Warisan budaya di atas merupakan contoh dari puluh, bahkan ribuan budaya tanah air. Tentunya, masih banyak budaya lain tersebar di seluruh Nusantara. Mulai dari tradisi kelisanan, musik tradisional, lagu daerah, tarian daerah, hingga pada adat istiadat. Menariknya, lagu tutur setiap daerah berbeda.
Masyarakat Sunda biasa menyebut ‘nasi’ dengan kata ‘sungu’. Sementara di Jawa, disebut dengan ‘sekul’. Berbeda lagi misal di suku Dayak, nasi biasa disebut ‘bari’. Perbedaan penyebutan istilah tersebut, jelas menunjukkan setiap daerah memiliki bahasa yang disepakati (sifat bahasa arbitrer).
Namun, berjalan kekinian perkembangan informasi juga teknologi telah mengambil perhatian generasi muda akan warisan budaya. Anak muda tanah air tidak lagi mencintai budaya lantaran kalah saing dengan IT. Bahkan, penelitian berbicara sekitar 3.000 budaya di Indonesia, baik lisan maupun tulis telah dilupa.
Membaca fenomena tersebut, menjadi pekerjaan rumah (PR) bersama untuk menanggulangi tergusurnya budaya lantaran perkembangan IT yang kian pesat. Kendati itulah, terbitnya Undang-Undang di atas serujuk dengan kondisi mutakhir.

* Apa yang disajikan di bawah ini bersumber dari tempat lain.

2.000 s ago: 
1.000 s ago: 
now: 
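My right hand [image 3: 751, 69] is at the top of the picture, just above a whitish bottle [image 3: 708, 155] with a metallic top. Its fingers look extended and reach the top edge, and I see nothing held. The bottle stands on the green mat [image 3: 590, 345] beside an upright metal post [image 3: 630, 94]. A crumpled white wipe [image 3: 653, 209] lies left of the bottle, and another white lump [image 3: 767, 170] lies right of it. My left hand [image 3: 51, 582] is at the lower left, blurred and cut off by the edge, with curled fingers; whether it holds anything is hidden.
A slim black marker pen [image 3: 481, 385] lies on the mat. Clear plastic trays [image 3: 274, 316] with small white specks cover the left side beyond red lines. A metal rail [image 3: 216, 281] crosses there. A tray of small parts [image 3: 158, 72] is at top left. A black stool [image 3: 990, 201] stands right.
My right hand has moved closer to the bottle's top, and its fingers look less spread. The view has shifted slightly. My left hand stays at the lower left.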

Komitmen memajukan dan memperkuat warisan budaya, secara sadar kita akan berpikir keras tentang bagaimana memosisikan budaya itu sesuai keberadaan dan fungsinya. Pertanyaannya, bagaimanakah upaya menjadikan budaya sebagai sesuatu yang penting dikenali dan dipelajari, terlebih dijaga serta dilestarikan bersama?
Salah satu upaya nyata yang dapat kita lakukan adalah mendukung penuh pemasukkan kebudayaan lokal atau daerah dalam mata pelajaran muatan lokal (mulok) di sekolah. Kewajiban mulok masuk dalam mata pelajaran kurikulum 13, sesungguhnya upaya mengembangkan potensi daerah dengan kekhasan dan keunggulan daerah itu sendiri.

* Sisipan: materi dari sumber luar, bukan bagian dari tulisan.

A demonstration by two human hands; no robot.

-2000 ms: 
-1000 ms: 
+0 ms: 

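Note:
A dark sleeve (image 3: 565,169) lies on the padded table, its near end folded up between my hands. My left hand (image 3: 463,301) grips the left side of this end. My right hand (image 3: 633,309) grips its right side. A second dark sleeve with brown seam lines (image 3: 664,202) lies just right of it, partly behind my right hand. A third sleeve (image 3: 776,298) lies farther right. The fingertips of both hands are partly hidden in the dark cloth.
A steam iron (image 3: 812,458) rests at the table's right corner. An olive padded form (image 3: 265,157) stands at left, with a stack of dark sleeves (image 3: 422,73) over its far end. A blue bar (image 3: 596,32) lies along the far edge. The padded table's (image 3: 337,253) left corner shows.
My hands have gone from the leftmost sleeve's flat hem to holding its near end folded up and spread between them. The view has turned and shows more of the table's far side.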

Pada proses belajar ini, pelajar secara waras diajak mengenali, memahami, dan memiliki sikap selaras dengan aturan dan nilai budaya yang berlaku. Kemudian, pelajar dapat melestarikan dan mengembangkan potensi di daerahnya untuk menunjang pembangunan nasional.
Keberadaan mulok mengajak generasi muda untuk mempelajari kebudayaan yang ada di setiap daerah. Tentunya, tanpa sadar generasi muda akan kehausan mencari informasi supaya dapat mengetahui; apa itu, mengapa itu, dan bagaimana itu. Alhasil, kebudayaan yang telah dipelajari dapat dilestarikan, sehingga ada proses regenerasi budaya dalam menjadi eksistensi budaya itu sendiri.
Di sisi lain, keberadaan mulok benar mampu mengalihkan dunia pelajar terhadap budaya luar. Seringkali, kita mendapati budaya luar yang masuk menimbulkan ketimpangan budaya (cultural lag). Oleh karena itu, pengenalan budaya sendiri sangat dianjurkan sebelum didahului budaya luar. Karenanya, budaya dapat berperan sebagai pengukuh kekuatan bangsa. Budaya daerah merupakan jati diri kebudayaan nasional yang melegenda.
Kalau bukan kita, siapa lagi pewaris budaya Indonesia?
Suci Ayu Latifah
Mahasiswi STKIP PGRI Ponorogo, jurusan Pendidikan Bahasa dan Sastra Indonesia
Sumber: Duta Masyarakat, Kamis, 16 Oktober 2019.